The Evolution of Price Dispersion in the European Car Market
Pinelopi Koujianou Goldberg, Frank Verboven
NBER Working Paper No. 6818
Car prices in Europe are characterized by large and persistent differences across countries. The purpose of this paper is to document and explain this price dispersion. Using a panel data set extending from 1980 to 1993, we first demonstrate two main facts concerning car prices in Europe: (1) The existence of significant differences in quality adjusted prices across countries, with Italy and the U.K. systematically representing the most expansive markets; (2) Substantial year-to-year volatility that is to a large extent accounted for by exchange rate fluctuation and the incomplete response of local currency prices to these fluctuations. These facts are analyzed within the framework of a multiproduct oligopoly model with product differentiation. The model identifies three potential sources for the international price differences: price elasticities generating differences in markups, costs, and import quota constraints. Local currency price stability can be attributed either to the presence of a local component in marginal costs, or to markup adjustment that is correlated with exchange rate volatility; the latter requires that the perceived elasticity of demand is increasing in price.
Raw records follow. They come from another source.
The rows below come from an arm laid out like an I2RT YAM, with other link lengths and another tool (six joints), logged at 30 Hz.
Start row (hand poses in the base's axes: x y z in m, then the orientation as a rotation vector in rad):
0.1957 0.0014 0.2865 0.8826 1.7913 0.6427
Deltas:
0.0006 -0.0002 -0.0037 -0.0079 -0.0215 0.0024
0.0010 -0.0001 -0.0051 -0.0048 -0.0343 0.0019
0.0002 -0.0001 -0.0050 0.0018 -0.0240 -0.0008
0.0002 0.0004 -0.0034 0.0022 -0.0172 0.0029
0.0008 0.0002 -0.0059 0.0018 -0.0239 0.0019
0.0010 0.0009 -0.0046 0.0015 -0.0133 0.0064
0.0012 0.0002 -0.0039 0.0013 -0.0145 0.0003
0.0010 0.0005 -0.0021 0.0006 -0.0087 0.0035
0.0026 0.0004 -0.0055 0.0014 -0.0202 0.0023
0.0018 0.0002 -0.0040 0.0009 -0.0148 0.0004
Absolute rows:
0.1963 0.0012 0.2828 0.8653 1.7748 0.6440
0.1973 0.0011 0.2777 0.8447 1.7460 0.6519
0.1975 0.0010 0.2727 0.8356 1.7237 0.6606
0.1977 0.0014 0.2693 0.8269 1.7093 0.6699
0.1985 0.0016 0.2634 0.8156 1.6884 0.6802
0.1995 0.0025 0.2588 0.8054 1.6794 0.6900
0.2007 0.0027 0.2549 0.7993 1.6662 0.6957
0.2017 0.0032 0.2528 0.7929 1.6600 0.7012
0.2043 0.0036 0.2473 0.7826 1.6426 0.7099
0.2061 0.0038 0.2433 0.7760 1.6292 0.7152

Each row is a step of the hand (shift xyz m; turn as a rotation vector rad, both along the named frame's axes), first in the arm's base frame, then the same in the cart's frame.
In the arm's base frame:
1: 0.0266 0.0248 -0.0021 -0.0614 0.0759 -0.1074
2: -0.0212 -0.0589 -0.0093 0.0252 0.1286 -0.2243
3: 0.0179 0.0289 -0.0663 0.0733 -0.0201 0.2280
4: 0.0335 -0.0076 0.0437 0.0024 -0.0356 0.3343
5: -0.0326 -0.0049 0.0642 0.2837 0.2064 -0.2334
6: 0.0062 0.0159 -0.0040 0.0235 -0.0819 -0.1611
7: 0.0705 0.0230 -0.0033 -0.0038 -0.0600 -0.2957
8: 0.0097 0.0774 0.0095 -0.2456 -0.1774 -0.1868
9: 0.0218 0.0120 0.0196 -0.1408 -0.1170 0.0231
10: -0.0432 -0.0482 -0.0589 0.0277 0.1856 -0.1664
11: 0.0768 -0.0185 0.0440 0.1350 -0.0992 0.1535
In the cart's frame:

We find that the primary reason for the higher prices in Italy is the existence of a strong bias for domestic brands that generates high markups for the domestic firm (Fiat). In the U.K. higher prices are mainly attributed to better equipped cars and/or differences in the dealer discount practices. The import quota constraints are found to have a significant impact on Japanese car prices in Italy, France, and the U.K. With respect to local currency price stability, 2/3 of the documented price inertia are attributed to local costs, and 1/3 to markup adjustment that is indicative of price discrimination. Based on these results, we conjecture that the EMU will substantially reduce the year-to -year volatility observed in the car price data, but without further measures to increase European integration, it will not completely eliminate existing cross-country price differences.